My friend was an art teacher at a public high school in Boston. She had just been assigned to teach a video photography class, but no funding was available to buy equipment. She did what many public school teachers did—spent her own money to buy the needed equipment.
On a Saturday morning, she entered a warehouse store and picked out a camera the entire class of kids would share. It was a consumer-grade video camera costing 200 dollars. She paid for the camera at the register and headed to the back of the store, where the merchandise was pulled from the warehouse and handed to customers.
About five minutes later, a blue tub rolled down the conveyor, and a worker called her name. Her package was ready. The blue bin was rolled over to her, and she reached into it to pick up the camera box. She thought something looked odd about the brown box because it was larger than she expected, but the sticker on the outside had the correct catalog number, so she stuck it under her arm, walked out to her car, and drove home.
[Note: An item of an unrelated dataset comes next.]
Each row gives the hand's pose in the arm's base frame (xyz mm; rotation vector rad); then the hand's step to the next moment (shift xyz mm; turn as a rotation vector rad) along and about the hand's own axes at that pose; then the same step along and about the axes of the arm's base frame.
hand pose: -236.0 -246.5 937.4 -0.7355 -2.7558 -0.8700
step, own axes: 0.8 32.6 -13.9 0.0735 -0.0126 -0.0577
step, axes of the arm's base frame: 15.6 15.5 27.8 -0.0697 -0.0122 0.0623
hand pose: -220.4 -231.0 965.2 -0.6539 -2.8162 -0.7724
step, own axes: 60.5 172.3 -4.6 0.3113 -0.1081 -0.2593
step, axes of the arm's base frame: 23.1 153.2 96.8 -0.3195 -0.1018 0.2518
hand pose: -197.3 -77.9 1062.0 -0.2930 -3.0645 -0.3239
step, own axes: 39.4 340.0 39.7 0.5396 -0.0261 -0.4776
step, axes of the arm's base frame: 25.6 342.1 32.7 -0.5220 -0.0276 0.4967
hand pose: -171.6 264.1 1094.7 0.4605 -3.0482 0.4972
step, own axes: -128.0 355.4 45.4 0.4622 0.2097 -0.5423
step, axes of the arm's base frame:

She got busy preparing lunch for her children and didn’t think again about the box until later that evening. After opening it up, she realized she had been given the wrong camera. She was holding a professional video camera instead of the one costing 200 dollars. She called a friend who worked in video production, and her friend told her the camera was worth just short of $25,000. She thought about it for a while and decided to do what she thought was right. She sold the $25,000 camera and used the money to buy video cameras and accessories for her students. She used the equipment in her classroom until she retired three years later and passed it along to the teacher who took her place.